Due to the productiveness of its ore deposits, the Greifensteine are also a well-known site of many different minerals and their varieties. As of 2014, a total of around 50 minerals and 10 varieties have been discovered here, including inter alia the well-known minerals andalusite, beryl, gypsum, haematite, muscovite, sphalerite, pyrite, topaz, wavellite and zircon, as well as various garnets, tourmalines, (dravite, elbaite, schorl) and wolframites. There are also rare minerals such as childrenite and natrodufrénite, as well as the radioactive minerals autunite and torbernite.

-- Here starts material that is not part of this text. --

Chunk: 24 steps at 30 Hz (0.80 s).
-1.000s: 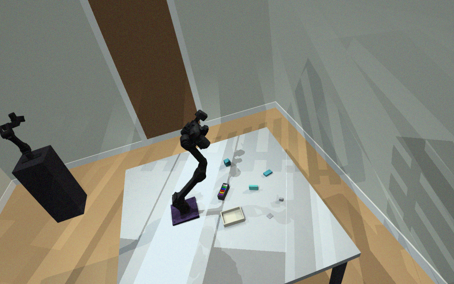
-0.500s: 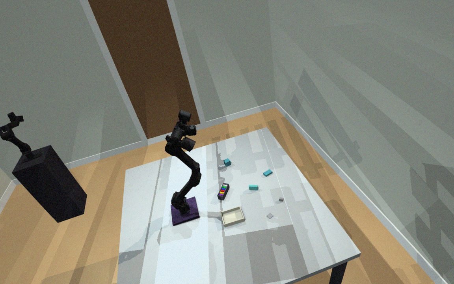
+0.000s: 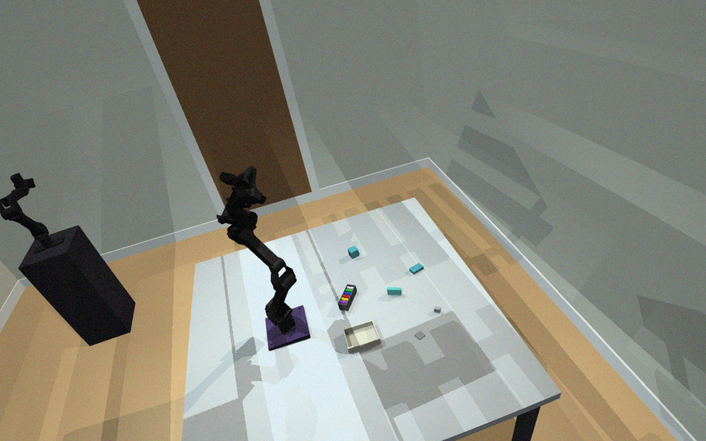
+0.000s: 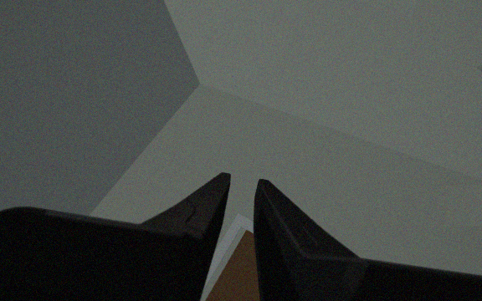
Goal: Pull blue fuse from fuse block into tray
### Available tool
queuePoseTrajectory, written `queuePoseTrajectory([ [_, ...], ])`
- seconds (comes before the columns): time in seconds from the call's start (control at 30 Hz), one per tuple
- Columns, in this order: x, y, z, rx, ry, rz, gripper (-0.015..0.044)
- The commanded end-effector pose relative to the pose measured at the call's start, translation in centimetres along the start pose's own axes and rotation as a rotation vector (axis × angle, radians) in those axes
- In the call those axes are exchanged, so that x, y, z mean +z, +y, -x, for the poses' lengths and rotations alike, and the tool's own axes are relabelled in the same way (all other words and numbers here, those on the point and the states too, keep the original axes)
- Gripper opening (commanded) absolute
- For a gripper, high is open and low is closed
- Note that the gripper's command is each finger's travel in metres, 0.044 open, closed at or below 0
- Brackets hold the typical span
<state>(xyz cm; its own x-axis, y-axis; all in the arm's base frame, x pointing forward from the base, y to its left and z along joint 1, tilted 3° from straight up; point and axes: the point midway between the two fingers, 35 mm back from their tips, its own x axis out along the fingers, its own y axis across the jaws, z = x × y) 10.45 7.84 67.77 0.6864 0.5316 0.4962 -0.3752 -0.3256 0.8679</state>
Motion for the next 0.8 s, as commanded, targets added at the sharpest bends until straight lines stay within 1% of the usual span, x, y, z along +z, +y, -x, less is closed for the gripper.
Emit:
queuePoseTrajectory([
  [0.0,-4.6,-0.1,-0.2,0.054,-0.001,0.194,0.0060],
  [0.17,-9.1,-1.9,-1.3,0.083,0.012,0.422,0.0060],
  [0.37,-13.2,-6.3,-3.7,0.057,0.047,0.672,0.0060],
  [0.57,-14.7,-12.2,-6.6,-0.026,0.081,0.875,0.0060],
  [0.77,-14.1,-19.8,-9.2,-0.176,0.147,1.055,0.0060],
])
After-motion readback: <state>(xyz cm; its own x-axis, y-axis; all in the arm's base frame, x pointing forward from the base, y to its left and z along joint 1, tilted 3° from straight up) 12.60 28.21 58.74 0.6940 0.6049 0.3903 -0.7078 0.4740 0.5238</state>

The Greifensteine is also a type locality for the following minerals: fluorapatite, greifensteinite, lacroixite and roscherite.

== History ==
The first indications of a settlement on the Greifensteine are from around 1180, and in 1349 the von Waldenburg family are seignory to the "Grifenstein" castle. The castle is documented in 1372 as "Slosz Cryfenstein". The castle was destroyed in the 14th century by fire, and was rebuilt afterwards. It was abandoned in the 15th century, the area was used as a quarry and all traces of the former castle are removed. Of the originally 13 rock towers, six have been demolished and used for their granite over the years. This activity was stopped in 1928, and the area has become a nature reserve.

== Tourism ==
Today, the Greifensteine is a nature reserve and a popular tourist attraction. The areal has a restaurant, a small museum and an outdoor theater that uses the rock towers as a dramatic backdrop. Stairs lead up to the tallest rock, which offers a nice view of the surrounding Ore Mountains. There are several rock climbing paths. In the surrounding area are the Greifenbachstauweiher and the Röhrgraben.

=== Stülpner-Höhle ===
Karl Stülpner (1762–1842), a local renegade and folk hero (the Robin Hood of the Ore Mountains) had a hiding place in one of the numerous caverns of the Greifensteine area. This Stülpner-Höhle (engl.: Stülpner's cavern) can still be visited today.